→ Activity
Set down exactly the lines below, starting at the one that contains "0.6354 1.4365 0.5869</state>" and ending at the one that contains "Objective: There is", with both of those lines included and nothing else.

====== Dataset records ======

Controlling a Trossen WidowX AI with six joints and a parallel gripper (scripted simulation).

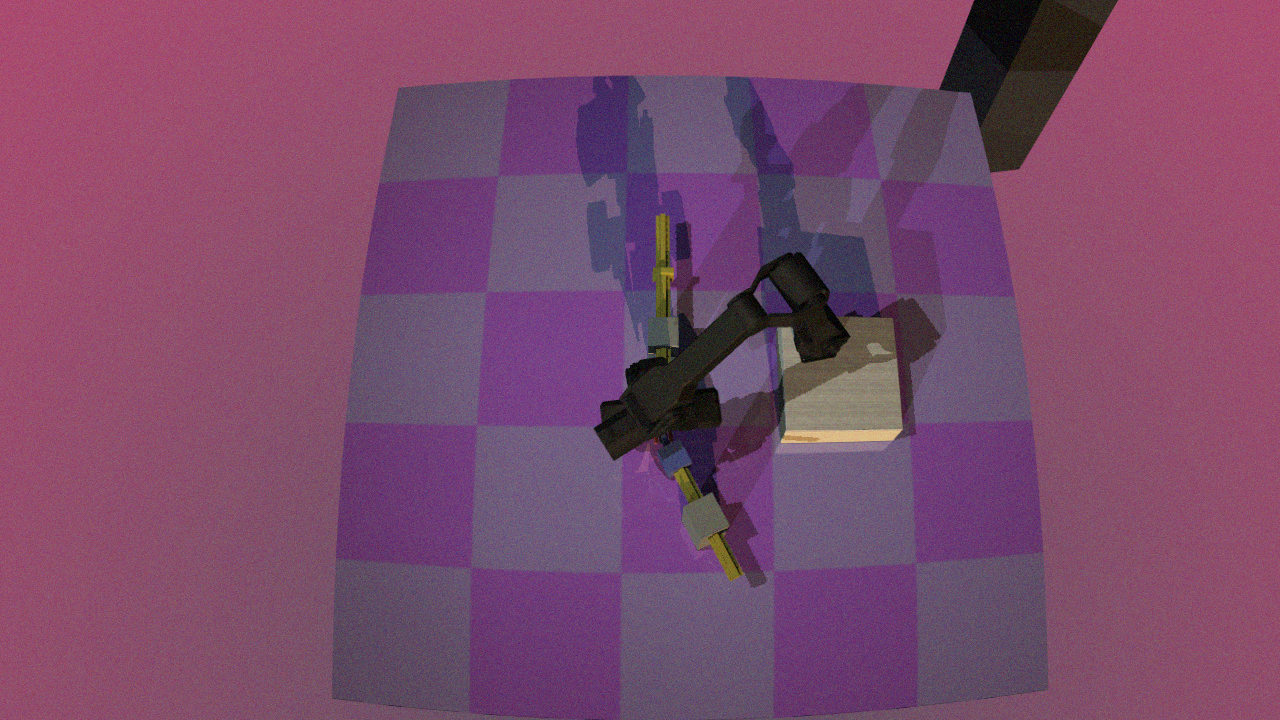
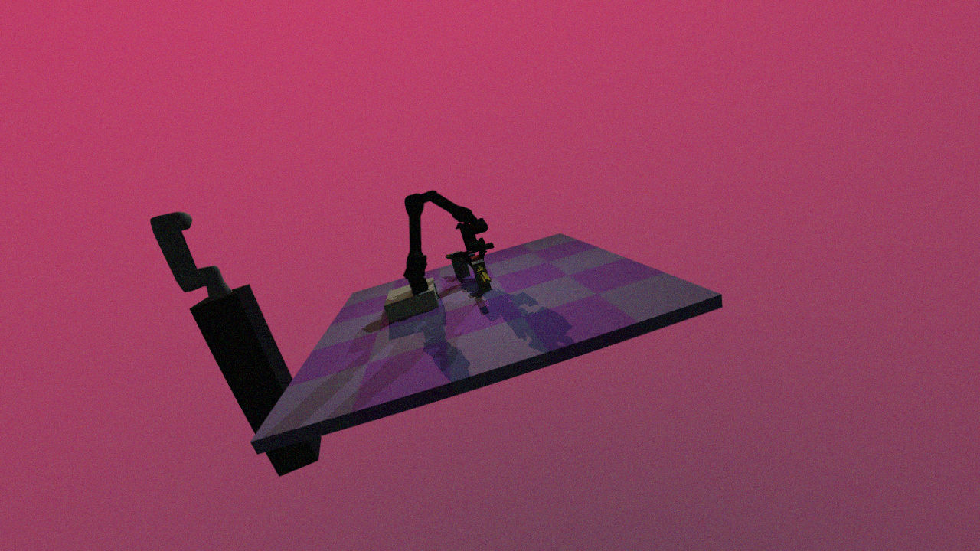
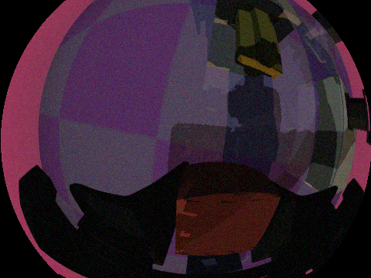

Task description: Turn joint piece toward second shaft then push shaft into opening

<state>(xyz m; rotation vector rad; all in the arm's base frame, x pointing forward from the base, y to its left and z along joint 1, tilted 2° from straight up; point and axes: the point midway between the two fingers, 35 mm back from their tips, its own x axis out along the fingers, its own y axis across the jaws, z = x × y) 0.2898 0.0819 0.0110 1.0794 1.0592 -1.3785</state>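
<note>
My gripper tip is now 4 cm below the red square joint piece and 1 cm to the right of it.
</note>
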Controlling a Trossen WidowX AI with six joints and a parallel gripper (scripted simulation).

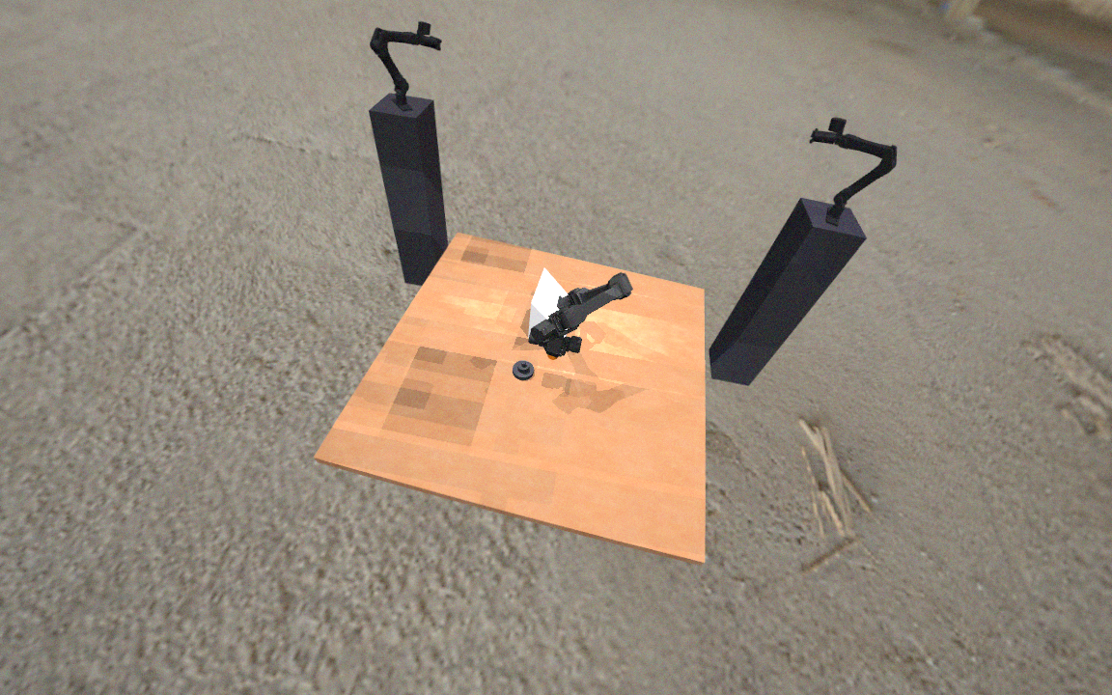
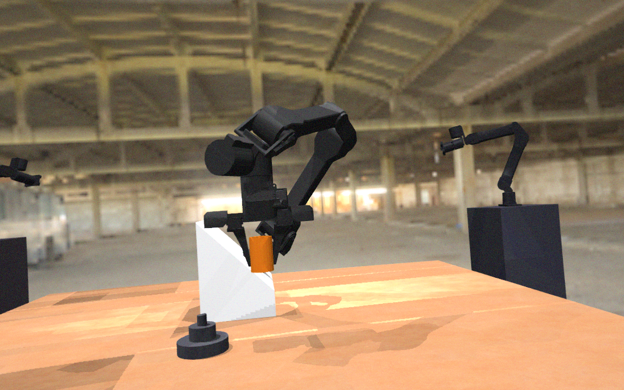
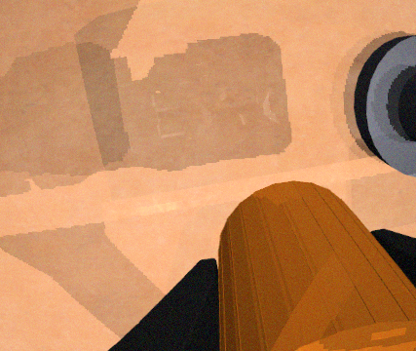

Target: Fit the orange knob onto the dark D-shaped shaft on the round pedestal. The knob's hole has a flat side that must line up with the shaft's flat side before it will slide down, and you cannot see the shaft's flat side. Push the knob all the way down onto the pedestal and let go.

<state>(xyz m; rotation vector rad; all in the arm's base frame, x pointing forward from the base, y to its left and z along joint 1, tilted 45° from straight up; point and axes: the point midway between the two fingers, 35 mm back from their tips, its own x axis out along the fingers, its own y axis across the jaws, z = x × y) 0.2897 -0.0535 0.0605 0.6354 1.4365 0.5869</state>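
The pedestal is 110 mm to the right of my gripper tip, 100 mm below it and 10 mm ahead of it. Also, from my gripper tip: knob: 20 mm above.
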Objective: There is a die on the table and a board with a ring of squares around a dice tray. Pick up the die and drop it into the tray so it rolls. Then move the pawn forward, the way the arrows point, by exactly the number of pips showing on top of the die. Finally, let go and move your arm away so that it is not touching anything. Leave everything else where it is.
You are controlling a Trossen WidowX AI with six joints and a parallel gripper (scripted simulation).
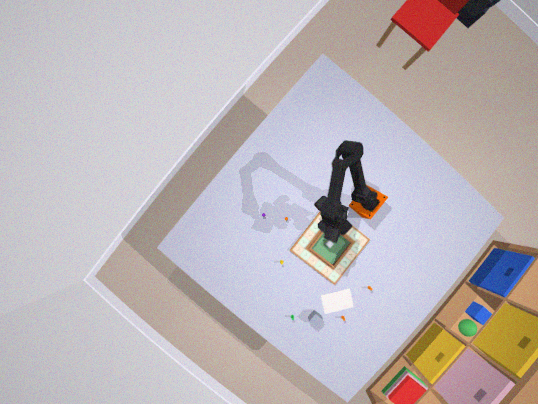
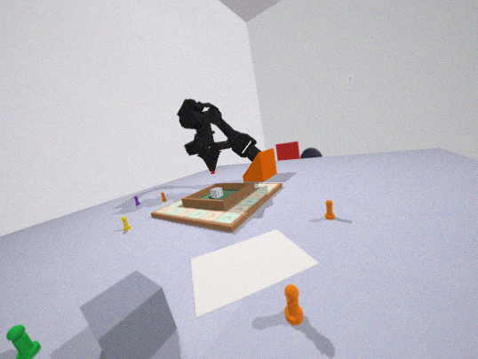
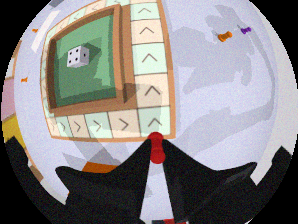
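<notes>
The white die is 110 mm to the left of my gripper tip, 100 mm ahead of it and 50 mm below it. Round my gripper tip: purple pawn (230 mm to the right, 210 mm ahead, 60 mm below); dice tray (120 mm to the left, 100 mm ahead, 70 mm below); red pawn (10 mm above).
</notes>
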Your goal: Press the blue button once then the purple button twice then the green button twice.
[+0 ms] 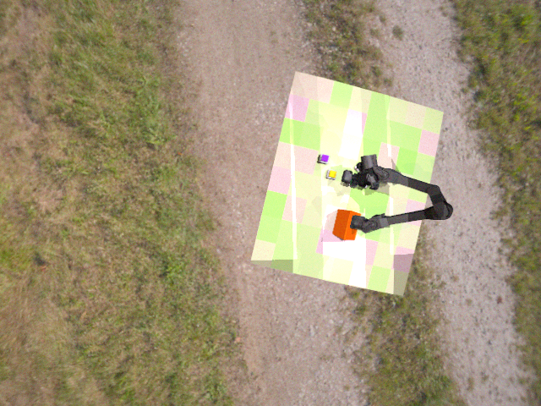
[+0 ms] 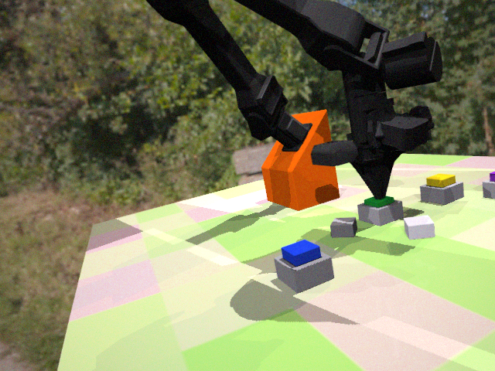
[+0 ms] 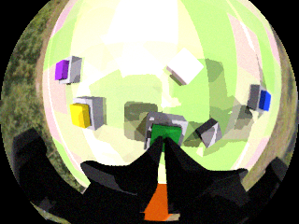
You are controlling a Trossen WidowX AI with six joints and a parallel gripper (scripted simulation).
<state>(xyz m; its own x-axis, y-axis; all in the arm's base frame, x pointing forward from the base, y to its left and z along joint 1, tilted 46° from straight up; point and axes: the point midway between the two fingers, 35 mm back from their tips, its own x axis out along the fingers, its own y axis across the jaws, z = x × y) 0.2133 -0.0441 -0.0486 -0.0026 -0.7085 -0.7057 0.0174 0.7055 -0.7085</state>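
The green button is 1 cm below my gripper tip. Also, from my gripper tip: purple button 18 cm to the left, 9 cm ahead; blue button 19 cm to the right, 8 cm ahead; yellow button 12 cm to the left, 1 cm ahead.
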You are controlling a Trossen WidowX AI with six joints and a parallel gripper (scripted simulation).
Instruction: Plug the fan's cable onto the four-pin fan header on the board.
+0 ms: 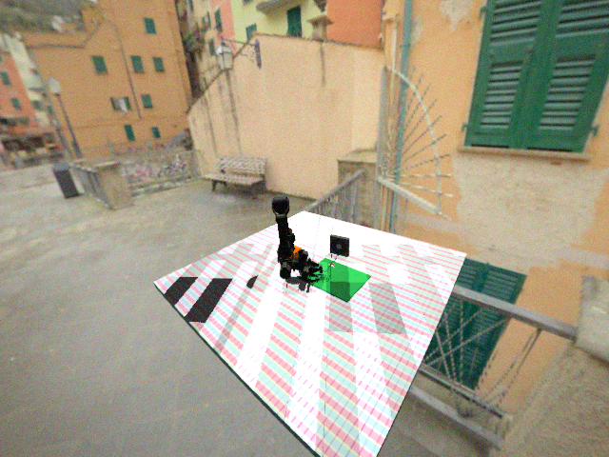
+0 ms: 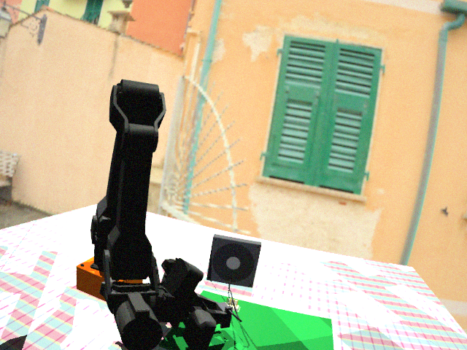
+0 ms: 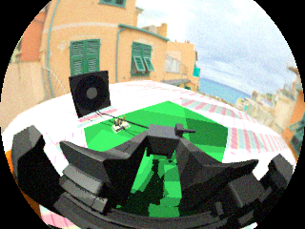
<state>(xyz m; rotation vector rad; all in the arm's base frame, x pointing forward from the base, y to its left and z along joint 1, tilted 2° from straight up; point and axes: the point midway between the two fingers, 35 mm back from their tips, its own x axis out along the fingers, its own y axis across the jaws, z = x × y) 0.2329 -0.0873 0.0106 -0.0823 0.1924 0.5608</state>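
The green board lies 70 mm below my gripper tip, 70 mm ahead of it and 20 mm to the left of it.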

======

→ Answer to the exercise
<state>(xyz m; rotation vector rad; all in the arm's base frame, x pointing forward from the base, y to its left and z along joint 1, tilted 45° from straight up; point and axes: the point midway between the two fingers, 35 mm back from their tips, its own x axis out along the fingers, its own y axis across the jaws, z = x × y) 0.2897 -0.0535 0.0605 0.6354 1.4365 0.5869</state>
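The pedestal is 110 mm to the right of my gripper tip, 100 mm below it and 10 mm ahead of it. Also, from my gripper tip: knob: 20 mm above.
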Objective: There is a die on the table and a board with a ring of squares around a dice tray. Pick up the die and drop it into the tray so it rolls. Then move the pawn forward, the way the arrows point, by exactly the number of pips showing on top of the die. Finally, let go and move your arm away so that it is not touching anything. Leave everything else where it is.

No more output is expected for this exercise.